Nadia Salah, directrice des rédactions du groupe Eco-Médias, relève pour sa part l'entrave posée au journalisme d'investigation et qui semble pour l'instant ne pas provoquer de remous. «Le code actuellement en vigueur exige une preuve écrite de ce que l'on avance et ce point n'a pas a été amendé dans le nouveau texte. Autrement dit, il contraint le journaliste couvrant une affaire de corruption à produire les reçus de l'argent de la corruption», a-t-elle expliqué non sans ironie à APN.
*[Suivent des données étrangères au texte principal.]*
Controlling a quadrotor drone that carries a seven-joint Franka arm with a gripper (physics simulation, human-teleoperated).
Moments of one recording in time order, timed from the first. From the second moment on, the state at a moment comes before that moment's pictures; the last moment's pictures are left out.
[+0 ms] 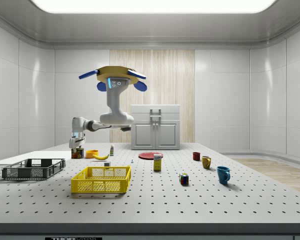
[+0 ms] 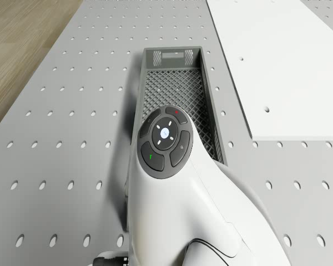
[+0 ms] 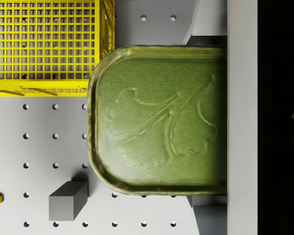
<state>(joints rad) -1.18 -1.53 1.34 -2.86 -1.81 1.59 1.69</state>
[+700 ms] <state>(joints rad) -1.18 -1.53 1.34 -2.86 -1.81 1.59 1.69</state>
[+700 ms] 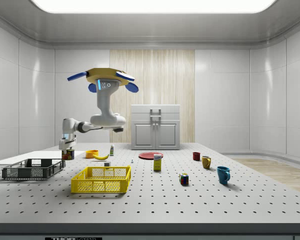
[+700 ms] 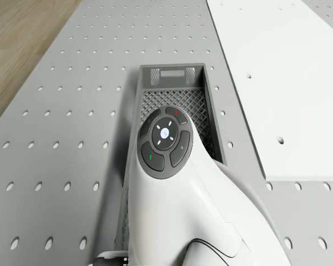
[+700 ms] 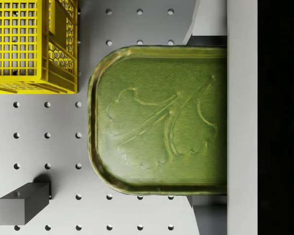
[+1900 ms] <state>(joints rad) -1.18 -1.54 1.34 -2.86 -1.81 1.60 1.70</state>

Alors que faire? Dire non à ce nouveau code dont certaines dispositions vont à l'encontre de la liberté d'expression? «Il est moins liberticide que celui qui est toujours en cours. Il vaut mieux le prendre comme il est et continuer d'exprimer nos réserves, plutôt que de le refuser en bloc et continuer de régir la presse selon le Code de 2002», confiait Younès Moujahid, secrétaire général du SNPM à Boukhari.

Toujours est-il qu'à ce jour, face à la polémique qu'il suscite, personne, et pas même les promoteurs du code, ne veulent précipiter son adoption. On avait annoncé sa présentation au Parlement avant les élections législative de septembre prochain, mais désormais rien n'est moins sûr. D'ici là, reste à espérer que tout comme le projet de loi portant sur le code de la famille, le texte régissant les médias mobilise la société marocaine. Or comme le souligne Essoulami, la loi de la presse qui touche l'ensemble de la population dans son droit fondamental de s'informer et de s'exprimer, n'a pas à ce jour fait l'objet d'un véritable débat national.